Thousands of men and women have been student-athletes at the University of Rochester, but only a select few have competed on the world stage at the Olympic Games.

One of the most prominent was Zenon Snylyk ’55, a native of  Ukraine (then part of the Union of Soviet Socialist Republics, or USSR) who served as captain of the 1956 US men’s soccer team at the Summer Games in Melbourne, Australia.

Throughout his career, he represented his adopted country in 92 international matches, including the Pan American Games (he helped the team win a bronze medal in 1959) and World Cup.

Snylyk, who played the position of forward, was easily recognizable by his small size (five-foot-seven) and flaming red hair. Opponents would yell “Get Red!” or “Stop Red!”—usually to no avail.

“Zenon was both highly skilled and fiery in demeanor on the field,” says former Rochester teammate John Braund ’53. “I never saw him make a dirty or physically aggressive move on a competitor. He didn’t need to. He was so quick and shifty in moving the ball.”

Braund describes how Snylyk would place his foot over the ball, “then move in an opposite direction with such a fake that the player covering him would fall to the ground without ever being touched by Zenon.”

Born in Ukraine in 1933, Snylyk fled with his family to Allied-occupied Germany after World War II. They lived in a displaced persons camp from 1945 to 1949, when they moved to Rochester.

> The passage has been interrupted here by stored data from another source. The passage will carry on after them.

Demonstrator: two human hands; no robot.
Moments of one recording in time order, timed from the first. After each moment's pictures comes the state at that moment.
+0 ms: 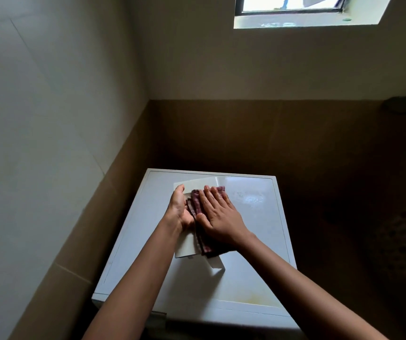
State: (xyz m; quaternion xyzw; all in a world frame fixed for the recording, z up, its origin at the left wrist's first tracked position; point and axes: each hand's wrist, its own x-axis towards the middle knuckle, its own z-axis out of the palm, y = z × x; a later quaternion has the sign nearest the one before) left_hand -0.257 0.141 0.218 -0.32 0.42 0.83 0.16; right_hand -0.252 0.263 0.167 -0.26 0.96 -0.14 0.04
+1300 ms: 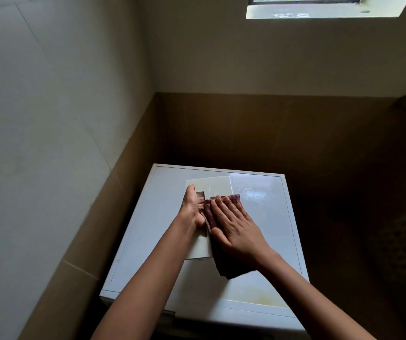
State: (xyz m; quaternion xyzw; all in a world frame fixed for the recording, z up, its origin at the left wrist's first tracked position) left_hand -0.271 0.134 0.205 -0.36 0.49 0.78 0.17; right_hand -0.227 0.274 0.156 -0.28 0.95 -0.12 -0.05
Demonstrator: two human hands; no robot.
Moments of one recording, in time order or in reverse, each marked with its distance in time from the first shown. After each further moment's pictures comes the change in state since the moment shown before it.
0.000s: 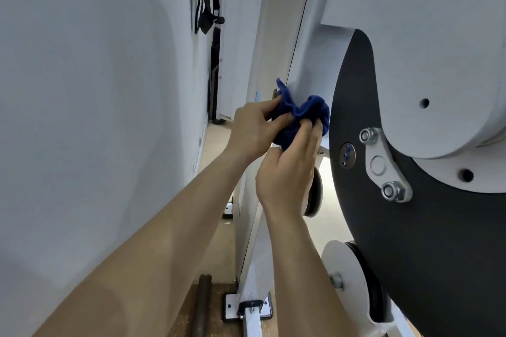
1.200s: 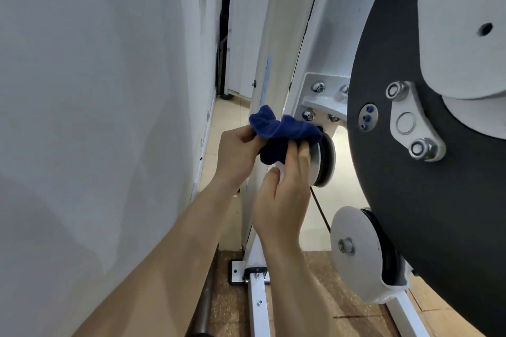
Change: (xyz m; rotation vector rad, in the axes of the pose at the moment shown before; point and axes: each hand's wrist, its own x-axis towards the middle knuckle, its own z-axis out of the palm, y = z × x) left_hand -0.089 -0.061 0.004 -0.275 0.136 -0.317; right_hand -0.080 0.046 -0.005 0.026 -0.136 0.004
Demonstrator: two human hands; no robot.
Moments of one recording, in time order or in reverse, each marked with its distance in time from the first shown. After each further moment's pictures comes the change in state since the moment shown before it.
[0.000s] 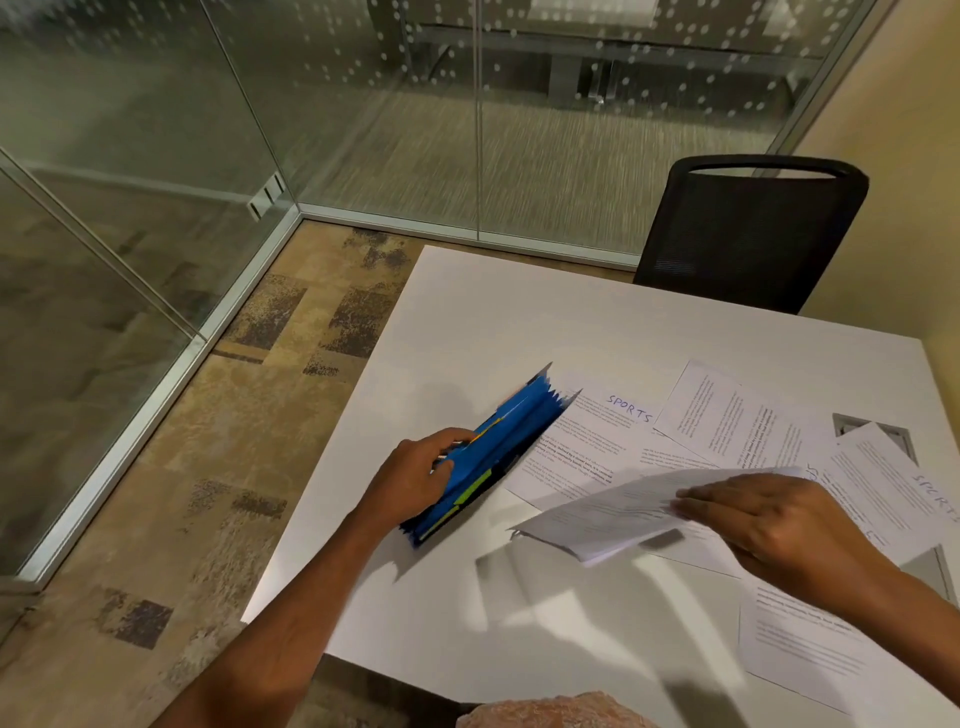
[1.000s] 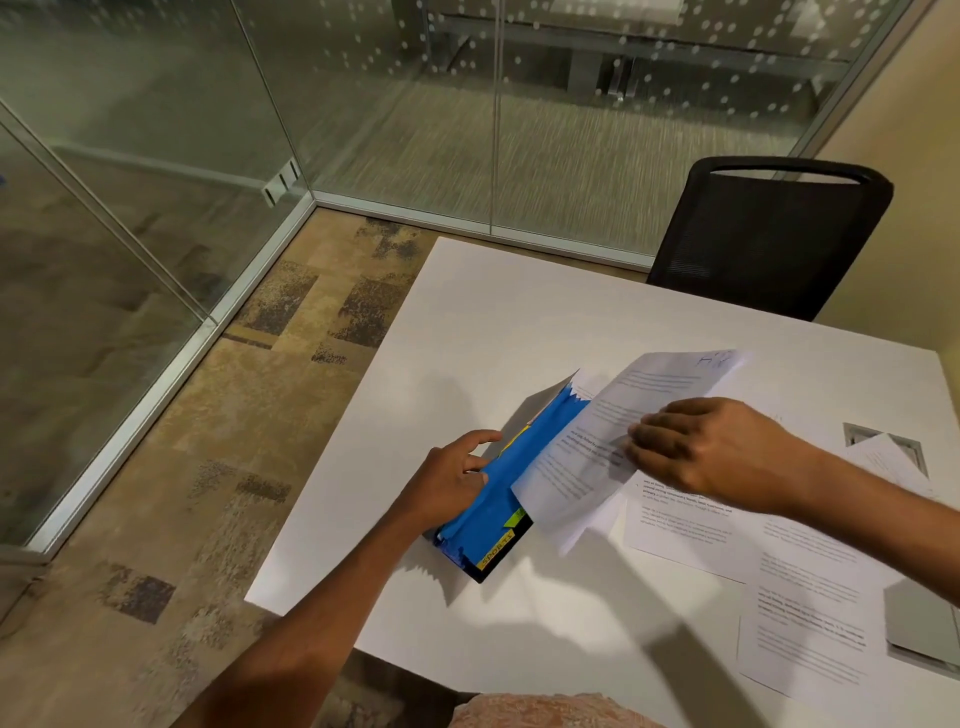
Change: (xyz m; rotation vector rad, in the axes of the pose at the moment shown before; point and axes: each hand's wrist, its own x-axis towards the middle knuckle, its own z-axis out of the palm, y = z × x) left_hand -0.010 0.028 0.029 -0.305 -0.088 -0.199; right_hand 0.105 0.015 -0.012 -0.309 -0.246 -0.441
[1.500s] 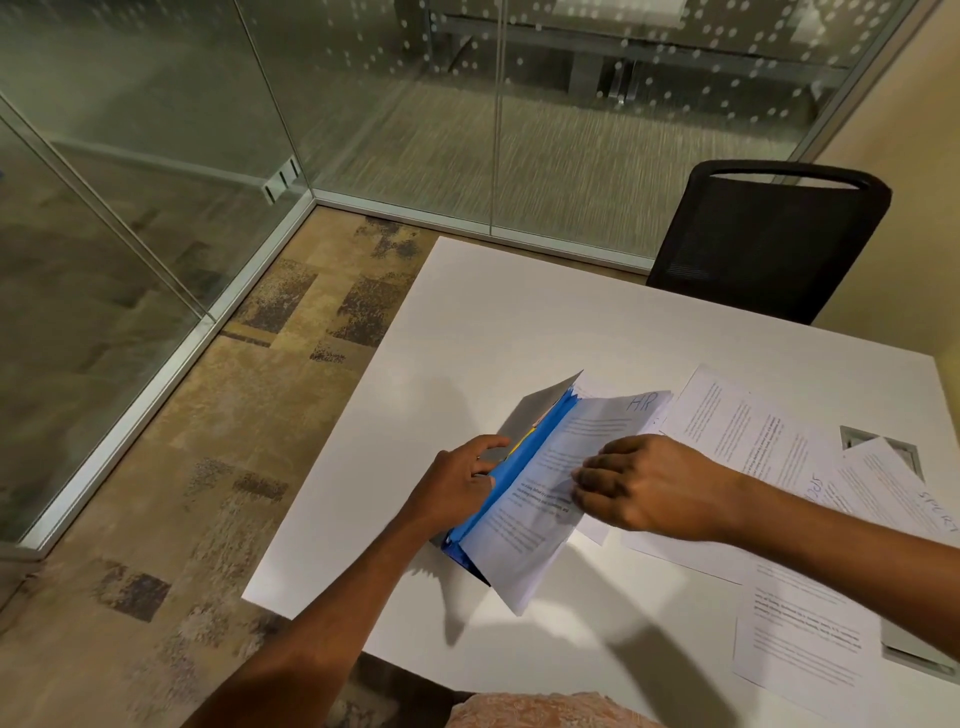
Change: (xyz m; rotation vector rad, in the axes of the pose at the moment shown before) left_hand 0.000 0.000 0.013 0.064 0.031 0.007; right_hand 0.031 -0.040 0.055 0.061 0.090 -0.175
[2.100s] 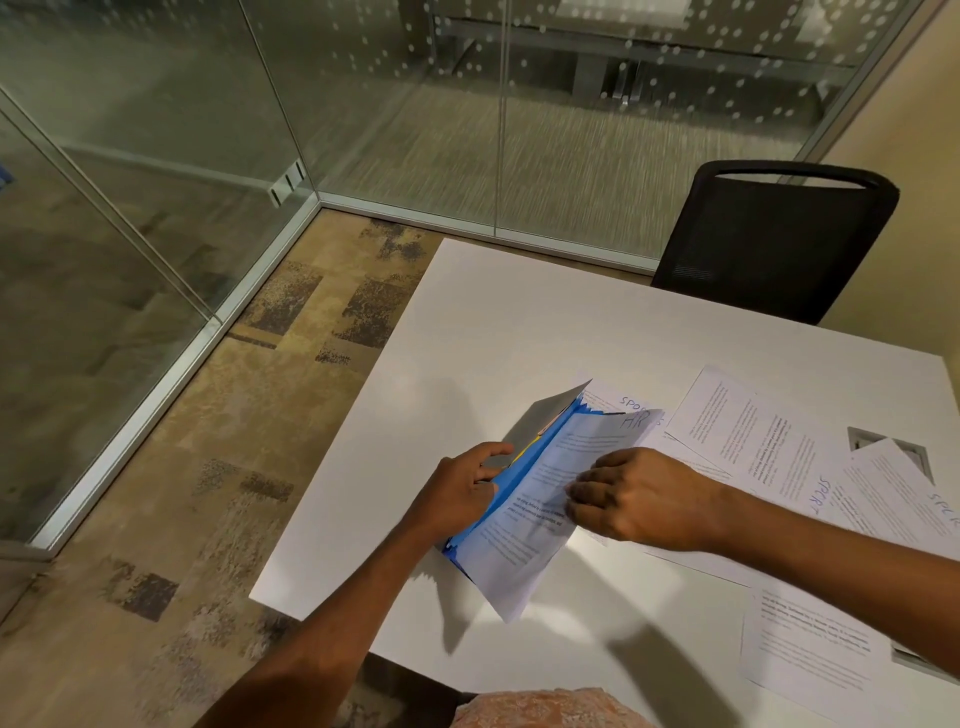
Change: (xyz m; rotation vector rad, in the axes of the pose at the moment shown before) left_hand -0.006 -0.007 0.001 -0.035 -0.015 -0.003; right_hand 0.008 -0.012 0.023 0.073 0.044 0.024
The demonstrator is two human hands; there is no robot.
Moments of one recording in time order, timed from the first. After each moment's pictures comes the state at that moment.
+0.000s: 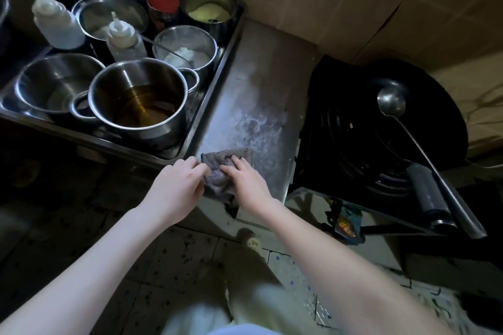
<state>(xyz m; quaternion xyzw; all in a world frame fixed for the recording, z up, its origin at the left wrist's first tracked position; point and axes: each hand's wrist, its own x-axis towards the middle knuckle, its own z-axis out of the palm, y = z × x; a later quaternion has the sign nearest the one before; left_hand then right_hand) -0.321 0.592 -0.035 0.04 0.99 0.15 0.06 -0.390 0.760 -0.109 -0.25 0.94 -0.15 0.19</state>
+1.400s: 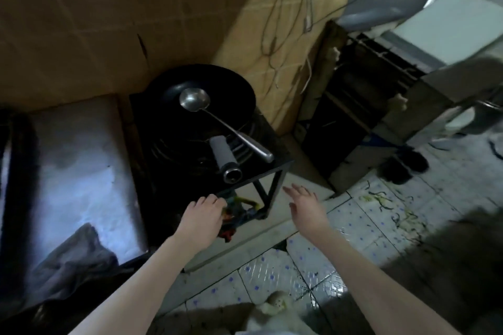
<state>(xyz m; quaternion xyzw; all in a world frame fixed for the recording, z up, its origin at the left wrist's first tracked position) -0.344 0.931 -0.037 0.37 0.92 0.05 0.12 -0.239 1.173 -0.060 0.21 0.96 -0.18 0.04</state>
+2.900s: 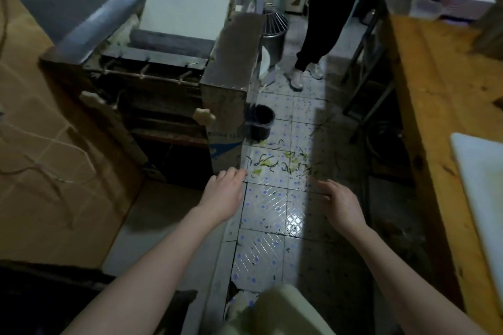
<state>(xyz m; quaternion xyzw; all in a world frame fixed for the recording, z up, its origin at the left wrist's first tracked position) -0.344 1.481 -0.026 0.74 0.66 0.04 0.15 -0.059 1.498 -0.054 0.65 0.74 -0.17 -0.08</state>
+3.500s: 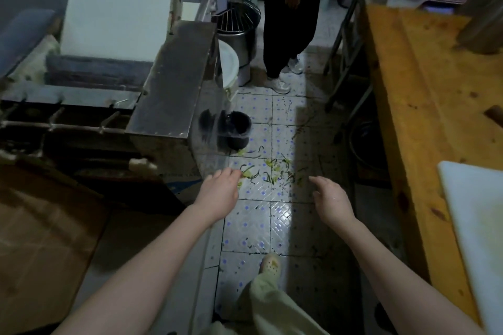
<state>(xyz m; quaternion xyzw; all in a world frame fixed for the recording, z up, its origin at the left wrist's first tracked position) -0.264 1.670 -0.041 0.77 0.62 -0.01 0.16 0.004 1.665 -0.069 0.69 0.69 -0.19 -0.09</state>
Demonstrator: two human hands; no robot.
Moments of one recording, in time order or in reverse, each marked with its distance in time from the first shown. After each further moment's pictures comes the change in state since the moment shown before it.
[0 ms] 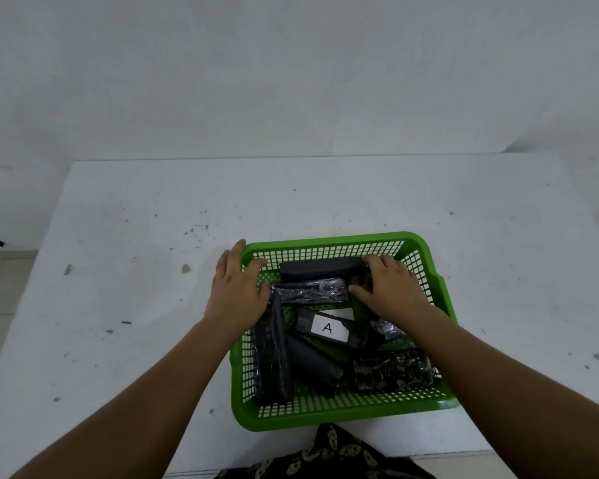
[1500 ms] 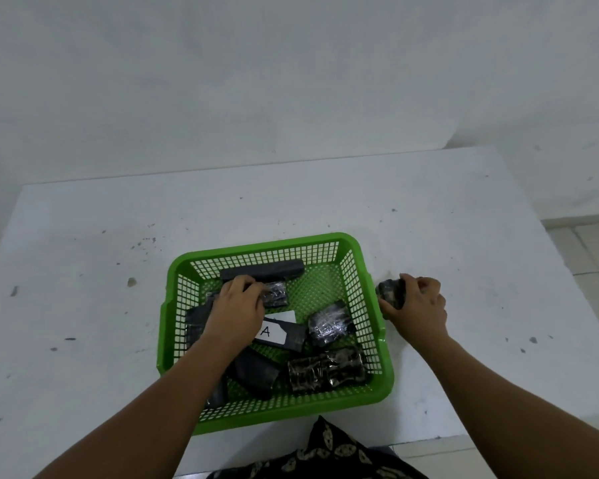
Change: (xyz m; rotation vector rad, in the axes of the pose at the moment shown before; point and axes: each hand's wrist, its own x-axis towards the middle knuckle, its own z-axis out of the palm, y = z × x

Snylyk played soccer at Franklin High School and arrived at the University in 1951. Through high school and college, he also played for a club soccer team his father founded called the Rochester Ukrainians. He earned All-America soccer honors for Rochester in 1953 and 1954, one of only 55 collegiate players selected from all levels.

While a student, he was the youngest player chosen for the 1954 World Cup. But in what he called his greatest disappointment, Snylyk was ruled ineligible because he wasn’t a US citizen. A year later, he graduated from Rochester with a bachelor’s degree in political science and also gained US citizenship. And a year after that, he was named captain of the US Olympic team.

“I was aware of his greatness,” says Tim Schum ’60, who played men’s soccer and earned a place in the University’s Athletic Hall of Fame along with Snylyk. “He wasn’t a highly physical player, but he had exceptional ball control and mastery of the tactics of the game. I think his captaincy of so many national teams was because he was highly respected by teammates.”

After graduating from Rochester, Snylyk headed to the University of Chicago to pursue a master’s degree in political science. While there, he played for another club soccer team, went through local and regional tryouts for the US team, then shined brightest in the game that would decide the American team: a contest between the Western and Eastern All-Stars in St. Louis. Snylyk scored the lone goal for the Western team in a 1–1 tie and was named most valuable player of the game. He was named to the Olympic team, which he called “a real thrill, of course.”

The US team reached the quarterfinals, where it was defeated by Yugoslavia.

After the Olympics, Snylyk played for teams ranging from the Montreal Ukrainians and the Chicago Levy to the Toronto Ukrainians and the Newark Ukrainian Sitch, before retiring in 1970. At times, he would play for two teams in the same season, commuting between cities by airplane.

He served as editor of The Ukrainian Weekly newspaper from 1962 to 1980, then was editor of the Ukrainian-language newspaper Svoboda before retiring in 1988. When the Soviet Union’s government downplayed the Chernobyl nuclear accident in 1986, Ukranian-Americans in Snylyk’s community came to him, telling him that they had relatives who had perished at Chernobyl. Snylyk’s articles were read by the American press, who began calling it the disaster that it was.

Snylyk died at his home Berkeley Heights, New Jersey, in 2002. He was inducted into the University’s Athletic Hall of Fame in 2005.

“His playing career took place at a time when US soccer was dominated by recent immigrants who kept the game alive in urban areas of the country,” Schum says. “The fact that those in the metro areas thought so highly of his play is a testament to his legacy as one of the country’s elite players of his era.”